I'll weigh in and say that I've had no problems with PureFTPd in a long time - it's great.

----------

## mjerom

i just emerged pure ftp.

it's working fine and the daemon is starting at boot time

but i have to enable the virtual user access with the root account

by  entering this cmd :

# /usr/sbin/pure-ftpd &

would it be possible to automate that ?????

----------

## chrysalis

rc-update add pure-ftpd default

----------

## mjerom

no this enable pure-ftpd

but not the virtual users.....

at boot time i can see pure-ftpd starting [ok]

but i still have to enable virtual users with the root account.

----------

## chrysalis

edit /etc/conf.d/pure-ftpd

----------

## puggy

Think outside the box... go for proftpd.  :Very Happy: 

Stupidly easy to configure. Works really well.

Puggy

----------

## ARC2300

Any suggestions for an FTP server that's easy to configure when it sits behind a router/NAT/firewall??  

I've got a D-Link DI-704, and I tried installing Pure-FTPD, and I could connect inside the network just fine, but anyone on the other side of the router had problems.  At one point I got it to connect for me by using my external IP, but other users couldn't connect.

And I should mention, I use a non-standard FTP port (as I've found the port I use doesn't get too many hackers trying it).

----------

## chrysalis

This problem is independant of the server. The FTP protocol itself is difficult to pass through a NAT box.

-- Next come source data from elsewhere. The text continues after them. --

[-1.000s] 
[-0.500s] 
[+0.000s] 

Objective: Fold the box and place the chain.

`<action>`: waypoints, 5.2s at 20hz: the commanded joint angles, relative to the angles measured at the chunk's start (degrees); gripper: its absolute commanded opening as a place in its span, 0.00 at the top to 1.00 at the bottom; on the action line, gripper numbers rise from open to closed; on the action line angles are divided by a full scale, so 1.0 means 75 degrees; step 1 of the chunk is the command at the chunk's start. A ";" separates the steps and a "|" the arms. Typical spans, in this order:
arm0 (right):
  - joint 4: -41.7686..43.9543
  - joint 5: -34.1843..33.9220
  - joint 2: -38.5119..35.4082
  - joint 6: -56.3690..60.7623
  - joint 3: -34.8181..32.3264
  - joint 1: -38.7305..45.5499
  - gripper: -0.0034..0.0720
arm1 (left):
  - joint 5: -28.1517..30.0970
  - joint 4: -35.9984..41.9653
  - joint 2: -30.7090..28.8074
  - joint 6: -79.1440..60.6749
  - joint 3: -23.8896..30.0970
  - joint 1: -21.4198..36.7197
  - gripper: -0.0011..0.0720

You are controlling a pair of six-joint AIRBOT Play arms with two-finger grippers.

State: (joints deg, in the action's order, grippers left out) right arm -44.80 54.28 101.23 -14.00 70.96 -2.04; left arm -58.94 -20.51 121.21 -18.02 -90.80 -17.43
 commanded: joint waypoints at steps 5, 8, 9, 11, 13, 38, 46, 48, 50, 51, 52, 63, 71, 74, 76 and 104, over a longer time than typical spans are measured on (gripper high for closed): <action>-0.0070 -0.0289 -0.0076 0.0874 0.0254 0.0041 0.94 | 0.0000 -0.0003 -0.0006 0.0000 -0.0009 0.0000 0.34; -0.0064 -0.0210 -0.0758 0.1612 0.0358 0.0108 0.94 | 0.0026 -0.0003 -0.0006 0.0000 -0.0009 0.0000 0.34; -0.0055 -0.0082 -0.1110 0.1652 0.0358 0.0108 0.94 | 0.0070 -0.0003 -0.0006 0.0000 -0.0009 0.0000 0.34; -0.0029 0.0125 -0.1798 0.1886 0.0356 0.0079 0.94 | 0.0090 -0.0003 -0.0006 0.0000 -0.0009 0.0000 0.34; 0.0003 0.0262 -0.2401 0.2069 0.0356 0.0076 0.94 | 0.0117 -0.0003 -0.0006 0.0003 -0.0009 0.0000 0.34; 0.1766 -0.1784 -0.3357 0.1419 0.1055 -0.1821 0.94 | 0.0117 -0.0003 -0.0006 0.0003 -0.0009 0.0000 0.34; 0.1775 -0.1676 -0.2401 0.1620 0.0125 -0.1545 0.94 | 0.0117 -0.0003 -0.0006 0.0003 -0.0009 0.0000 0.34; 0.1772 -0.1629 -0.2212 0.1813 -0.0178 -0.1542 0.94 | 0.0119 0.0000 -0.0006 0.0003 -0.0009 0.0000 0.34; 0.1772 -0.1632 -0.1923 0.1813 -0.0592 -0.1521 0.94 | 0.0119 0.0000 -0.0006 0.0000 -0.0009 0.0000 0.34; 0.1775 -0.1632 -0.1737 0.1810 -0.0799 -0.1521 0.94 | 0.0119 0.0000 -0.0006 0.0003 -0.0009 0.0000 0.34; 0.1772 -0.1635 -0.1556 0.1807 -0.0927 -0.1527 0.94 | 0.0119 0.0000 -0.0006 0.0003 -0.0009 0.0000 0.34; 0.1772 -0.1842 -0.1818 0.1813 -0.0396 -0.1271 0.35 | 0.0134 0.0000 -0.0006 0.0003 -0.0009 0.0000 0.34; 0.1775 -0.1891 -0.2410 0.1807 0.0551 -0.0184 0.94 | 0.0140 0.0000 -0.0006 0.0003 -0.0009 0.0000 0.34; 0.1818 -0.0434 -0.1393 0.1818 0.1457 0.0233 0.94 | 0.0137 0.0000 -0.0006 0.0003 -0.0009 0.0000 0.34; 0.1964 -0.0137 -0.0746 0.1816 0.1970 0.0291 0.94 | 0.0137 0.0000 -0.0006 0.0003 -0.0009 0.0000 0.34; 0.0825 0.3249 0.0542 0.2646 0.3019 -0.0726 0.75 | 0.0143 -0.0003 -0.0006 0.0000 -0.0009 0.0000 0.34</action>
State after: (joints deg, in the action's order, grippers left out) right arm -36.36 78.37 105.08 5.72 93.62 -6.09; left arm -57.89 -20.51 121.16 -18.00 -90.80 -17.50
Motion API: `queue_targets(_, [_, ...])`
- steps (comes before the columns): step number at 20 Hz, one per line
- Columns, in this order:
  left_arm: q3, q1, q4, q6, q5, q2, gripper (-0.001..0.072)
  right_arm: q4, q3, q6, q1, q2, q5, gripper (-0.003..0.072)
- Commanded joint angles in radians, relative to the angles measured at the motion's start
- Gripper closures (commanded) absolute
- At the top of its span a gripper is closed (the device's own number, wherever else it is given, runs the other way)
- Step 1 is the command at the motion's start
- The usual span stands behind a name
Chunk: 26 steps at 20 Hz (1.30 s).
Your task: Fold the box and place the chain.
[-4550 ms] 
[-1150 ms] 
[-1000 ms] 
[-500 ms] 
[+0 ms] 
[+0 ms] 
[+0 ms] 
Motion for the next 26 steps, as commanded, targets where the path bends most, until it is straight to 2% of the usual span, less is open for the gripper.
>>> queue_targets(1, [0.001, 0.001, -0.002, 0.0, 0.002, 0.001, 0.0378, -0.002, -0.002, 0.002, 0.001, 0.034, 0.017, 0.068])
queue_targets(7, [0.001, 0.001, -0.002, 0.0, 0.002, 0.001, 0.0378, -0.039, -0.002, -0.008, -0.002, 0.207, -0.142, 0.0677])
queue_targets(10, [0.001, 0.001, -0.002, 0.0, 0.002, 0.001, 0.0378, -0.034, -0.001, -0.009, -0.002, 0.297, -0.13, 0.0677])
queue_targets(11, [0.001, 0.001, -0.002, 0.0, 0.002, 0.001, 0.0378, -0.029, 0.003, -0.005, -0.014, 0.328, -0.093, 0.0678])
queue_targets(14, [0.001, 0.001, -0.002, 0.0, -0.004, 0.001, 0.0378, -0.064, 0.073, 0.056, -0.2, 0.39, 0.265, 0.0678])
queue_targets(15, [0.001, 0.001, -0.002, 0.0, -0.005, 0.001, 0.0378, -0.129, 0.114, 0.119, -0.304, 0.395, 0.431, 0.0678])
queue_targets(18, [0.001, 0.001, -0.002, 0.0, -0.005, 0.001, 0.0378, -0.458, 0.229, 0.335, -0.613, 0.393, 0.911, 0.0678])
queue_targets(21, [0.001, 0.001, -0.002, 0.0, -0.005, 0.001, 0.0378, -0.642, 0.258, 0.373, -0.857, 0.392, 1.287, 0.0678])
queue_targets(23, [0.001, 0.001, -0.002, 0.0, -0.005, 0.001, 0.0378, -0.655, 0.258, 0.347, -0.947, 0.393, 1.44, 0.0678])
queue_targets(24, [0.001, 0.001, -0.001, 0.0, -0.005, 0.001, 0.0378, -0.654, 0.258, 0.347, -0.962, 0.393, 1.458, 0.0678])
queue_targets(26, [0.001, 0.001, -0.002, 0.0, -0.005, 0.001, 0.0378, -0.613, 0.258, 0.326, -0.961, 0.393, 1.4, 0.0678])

First, run pure-ftpd with the -P <ip address of your router> flag.

It will tell remote clients the right address and not the internal address of your server.

Then, you need to forward a bunch of ports. The FTP protocol picks random ports from a range (by default 1024-65535, but you can change this in pure-ftpd with the -p <first port>:<last port> switch) . So you must configure your router to forward all these ports to your internal FTP server.

If forwarding ports is something you really don't want to do, you can always use the -N switch in pure-ftpd that forces usage of the "active" mode. Some clients will choke, though.

There are also some infos about this in the FAQ : http://pureftpd.org/FAQ

If you need additonnal help, feel free to join the mailing-list.

----------

## puggy

 *chrysalis wrote:*   

> This problem is independant of the server. The FTP protocol itself is difficult to pass through a NAT box.
> 
> First, run pure-ftpd with the -P <ip address of your router> flag.
> 
> It will tell remote clients the right address and not the internal address of your server.
> ...

 

This is known as masquearding and passive ports repsecitvely.  :Very Happy: 

Puggy

----------

## rwallace

I had the same question as above about setting up an ftp server behind a NATed firewall.  Check the proftpd site.  There is a good section on exactly how to set this up with proftpd (http://proftpd.linux.co.uk/localsite/Userguide/linked/config-nat.html).

----------